> _Task statement_:
The entire listing that follows must be repeated exactly, pictures excluded.

---- Recorded information

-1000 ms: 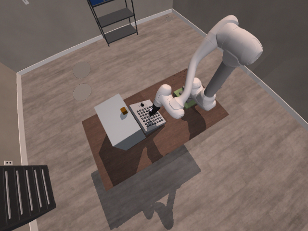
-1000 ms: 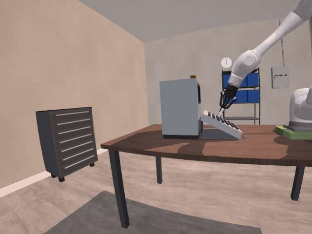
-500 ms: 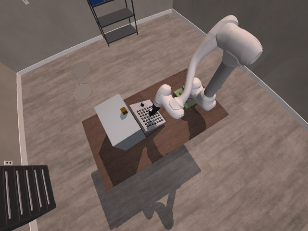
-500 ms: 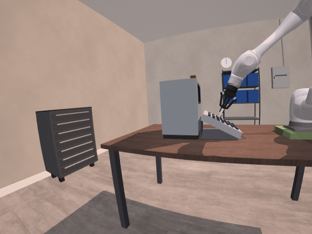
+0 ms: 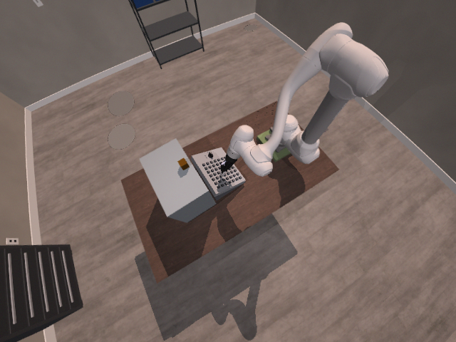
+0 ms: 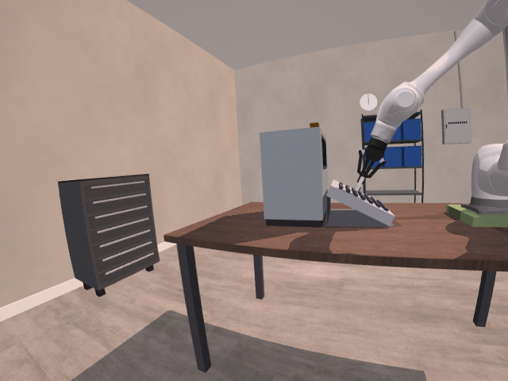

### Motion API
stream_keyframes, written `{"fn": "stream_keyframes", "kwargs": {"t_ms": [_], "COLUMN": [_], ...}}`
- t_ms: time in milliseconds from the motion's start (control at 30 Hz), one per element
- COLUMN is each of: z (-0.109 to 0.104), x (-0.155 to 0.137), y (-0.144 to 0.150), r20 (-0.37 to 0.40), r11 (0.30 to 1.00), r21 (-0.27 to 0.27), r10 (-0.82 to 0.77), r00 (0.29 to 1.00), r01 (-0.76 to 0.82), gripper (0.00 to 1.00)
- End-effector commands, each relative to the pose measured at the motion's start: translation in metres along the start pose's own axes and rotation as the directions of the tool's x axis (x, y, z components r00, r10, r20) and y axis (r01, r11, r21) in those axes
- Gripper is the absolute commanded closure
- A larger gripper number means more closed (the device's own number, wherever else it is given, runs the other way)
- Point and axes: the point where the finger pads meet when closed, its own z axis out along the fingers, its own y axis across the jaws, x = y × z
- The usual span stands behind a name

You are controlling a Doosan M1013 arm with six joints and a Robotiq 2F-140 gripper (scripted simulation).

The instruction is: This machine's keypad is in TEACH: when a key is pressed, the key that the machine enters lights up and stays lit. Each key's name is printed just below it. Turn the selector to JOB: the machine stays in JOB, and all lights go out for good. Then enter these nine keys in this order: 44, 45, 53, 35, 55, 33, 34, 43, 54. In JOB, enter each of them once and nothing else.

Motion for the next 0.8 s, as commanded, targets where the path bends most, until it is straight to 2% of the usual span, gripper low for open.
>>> {"fn": "stream_keyframes", "kwargs": {"t_ms": [0,767], "z": [0.001,0.012], "x": [0.0,0.0], "y": [0.0,0.0], "r20": [0.0,0.0], "r11": [1.0,1.0], "r21": [0.0,0.0], "r10": [0.0,0.0], "r00": [1.0,1.0], "r01": [0.0,0.0], "gripper": [1.0,1.0]}}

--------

> _Written reply_:
-1000 ms: 
-1000 ms: 
-500 ms: 
-500 ms: 
+0 ms: 
+0 ms: 

### Motion API
stream_keyframes, written `{"fn": "stream_keyframes", "kwargs": {"t_ms": [_], "COLUMN": [_], ...}}`
- t_ms: time in milliseconds from the motion's start (control at 30 Hz), one per element
- COLUMN is each of: z (-0.109 to 0.104), x (-0.155 to 0.137), y (-0.144 to 0.150), r20 (-0.37 to 0.40), r11 (0.30 to 1.00), r21 (-0.27 to 0.27), r10 (-0.82 to 0.77), r00 (0.29 to 1.00), r01 (-0.76 to 0.82), gripper (0.00 to 1.00)
- End-effector commands, each relative to the pose measured at the motion's start: translation in metres along the start pose's own axes and rotation as the directions of the tool's x axis (x, y, z components r00, r10, r20) and y axis (r01, r11, r21) in those axes
- Gripper is the absolute commanded closure
- A larger gripper number means more closed (the device's own number, wherever else it is given, runs the other way)
- Point and axes: the point where the finger pads meet when closed, its own z axis out along the fingers, its own y axis across the jaws, x = y × z
- The usual span stands behind a name

You are controlling a Doosan M1013 arm with six joints and a Robotiq 2F-140 gripper (scripted simulation).

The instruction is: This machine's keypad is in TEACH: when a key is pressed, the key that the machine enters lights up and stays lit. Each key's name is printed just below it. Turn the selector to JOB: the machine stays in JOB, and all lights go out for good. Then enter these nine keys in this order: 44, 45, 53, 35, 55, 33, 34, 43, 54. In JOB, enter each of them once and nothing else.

Motion for the next 0.8 s, as commanded, targets where the path bends most, until it is straight to 2% of the usual span, gripper low for open.
>>> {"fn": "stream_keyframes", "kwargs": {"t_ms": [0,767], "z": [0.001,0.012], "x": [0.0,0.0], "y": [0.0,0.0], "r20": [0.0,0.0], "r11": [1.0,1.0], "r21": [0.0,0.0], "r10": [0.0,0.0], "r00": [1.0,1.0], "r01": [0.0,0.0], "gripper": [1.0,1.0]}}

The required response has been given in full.